%%

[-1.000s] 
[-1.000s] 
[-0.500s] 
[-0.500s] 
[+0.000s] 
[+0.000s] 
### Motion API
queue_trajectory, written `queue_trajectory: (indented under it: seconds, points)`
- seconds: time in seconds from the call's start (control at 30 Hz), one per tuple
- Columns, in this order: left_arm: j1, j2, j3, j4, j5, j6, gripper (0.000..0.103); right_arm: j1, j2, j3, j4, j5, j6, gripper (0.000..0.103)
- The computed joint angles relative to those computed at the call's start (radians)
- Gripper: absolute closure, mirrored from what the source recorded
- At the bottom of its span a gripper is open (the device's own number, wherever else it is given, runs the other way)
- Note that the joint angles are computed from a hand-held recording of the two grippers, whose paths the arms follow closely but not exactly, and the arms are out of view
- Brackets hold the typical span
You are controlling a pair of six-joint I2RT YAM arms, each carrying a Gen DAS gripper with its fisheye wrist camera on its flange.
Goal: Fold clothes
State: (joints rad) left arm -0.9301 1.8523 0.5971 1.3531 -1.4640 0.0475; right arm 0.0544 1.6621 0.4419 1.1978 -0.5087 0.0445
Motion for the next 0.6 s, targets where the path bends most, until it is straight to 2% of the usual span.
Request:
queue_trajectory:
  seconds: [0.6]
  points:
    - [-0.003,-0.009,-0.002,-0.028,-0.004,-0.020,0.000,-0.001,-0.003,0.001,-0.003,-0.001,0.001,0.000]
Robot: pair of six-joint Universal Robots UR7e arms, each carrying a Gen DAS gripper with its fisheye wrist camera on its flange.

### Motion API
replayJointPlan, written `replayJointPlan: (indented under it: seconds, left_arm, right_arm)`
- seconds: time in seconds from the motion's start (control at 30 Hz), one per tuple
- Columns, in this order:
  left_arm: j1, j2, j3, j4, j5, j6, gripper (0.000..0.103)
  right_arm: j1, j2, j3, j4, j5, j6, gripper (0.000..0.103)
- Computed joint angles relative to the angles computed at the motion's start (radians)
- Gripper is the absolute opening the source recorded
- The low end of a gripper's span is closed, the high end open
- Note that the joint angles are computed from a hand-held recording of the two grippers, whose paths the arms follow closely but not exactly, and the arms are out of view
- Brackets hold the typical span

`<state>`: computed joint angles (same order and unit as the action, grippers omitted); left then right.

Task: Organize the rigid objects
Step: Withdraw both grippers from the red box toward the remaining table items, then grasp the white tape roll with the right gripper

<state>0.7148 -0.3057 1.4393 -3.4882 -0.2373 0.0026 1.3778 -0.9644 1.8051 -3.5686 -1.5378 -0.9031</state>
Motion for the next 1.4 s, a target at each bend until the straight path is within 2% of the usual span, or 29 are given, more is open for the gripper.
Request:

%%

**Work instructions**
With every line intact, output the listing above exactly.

**Response to this task**
[-1.000s] 
[-1.000s] 
[-0.500s] 
[-0.500s] 
[+0.000s] 
[+0.000s] 
### Motion API
queue_trajectory, written `queue_trajectory: (indented under it: seconds, points)`
- seconds: time in seconds from the call's start (control at 30 Hz), one per tuple
- Columns, in this order: left_arm: j1, j2, j3, j4, j5, j6, gripper (0.000..0.103); right_arm: j1, j2, j3, j4, j5, j6, gripper (0.000..0.103)
- The computed joint angles relative to those computed at the call's start (radians)
- Gripper: absolute closure, mirrored from what the source recorded
- At the bottom of its span a gripper is open (the device's own number, wherever else it is given, runs the other way)
- Note that the joint angles are computed from a hand-held recording of the two grippers, whose paths the arms follow closely but not exactly, and the arms are out of view
- Brackets hold the typical span
You are controlling a pair of six-joint I2RT YAM arms, each carrying a Gen DAS gripper with its fisheye wrist camera on its flange.
Goal: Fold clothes
State: (joints rad) left arm -0.9301 1.8523 0.5971 1.3531 -1.4640 0.0475; right arm 0.0544 1.6621 0.4419 1.1978 -0.5087 0.0445
Motion for the next 0.6 s, targets where the path bends most, until it is straight to 2% of the usual span.
Request:
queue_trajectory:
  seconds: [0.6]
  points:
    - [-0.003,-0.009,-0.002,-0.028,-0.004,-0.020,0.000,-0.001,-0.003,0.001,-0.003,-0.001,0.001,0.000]
Robot: pair of six-joint Universal Robots UR7e arms, each carrying a Gen DAS gripper with its fisheye wrist camera on its flange.

### Motion API
replayJointPlan, written `replayJointPlan: (indented under it: seconds, left_arm, right_arm)`
- seconds: time in seconds from the motion's start (control at 30 Hz), one per tuple
- Columns, in this order:
  left_arm: j1, j2, j3, j4, j5, j6, gripper (0.000..0.103)
  right_arm: j1, j2, j3, j4, j5, j6, gripper (0.000..0.103)
- Computed joint angles relative to the angles computed at the motion's start (radians)
- Gripper is the absolute opening the source recorded
- The low end of a gripper's span is closed, the high end open
- Note that the joint angles are computed from a hand-held recording of the two grippers, whose paths the arms follow closely but not exactly, and the arms are out of view
- Brackets hold the typical span

`<state>`: computed joint angles (same order and unit as the action, grippers omitted); left then right.

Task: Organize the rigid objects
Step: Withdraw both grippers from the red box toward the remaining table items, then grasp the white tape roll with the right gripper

<state>0.7148 -0.3057 1.4393 -3.4882 -0.2373 0.0026 1.3778 -0.9644 1.8051 -3.5686 -1.5378 -0.9031</state>
Motion for the next 1.4 s, a target at each bend until the straight path is within 2% of the usual span, or 29 are given, more is open for the gripper.
Request:

That makes the output complete.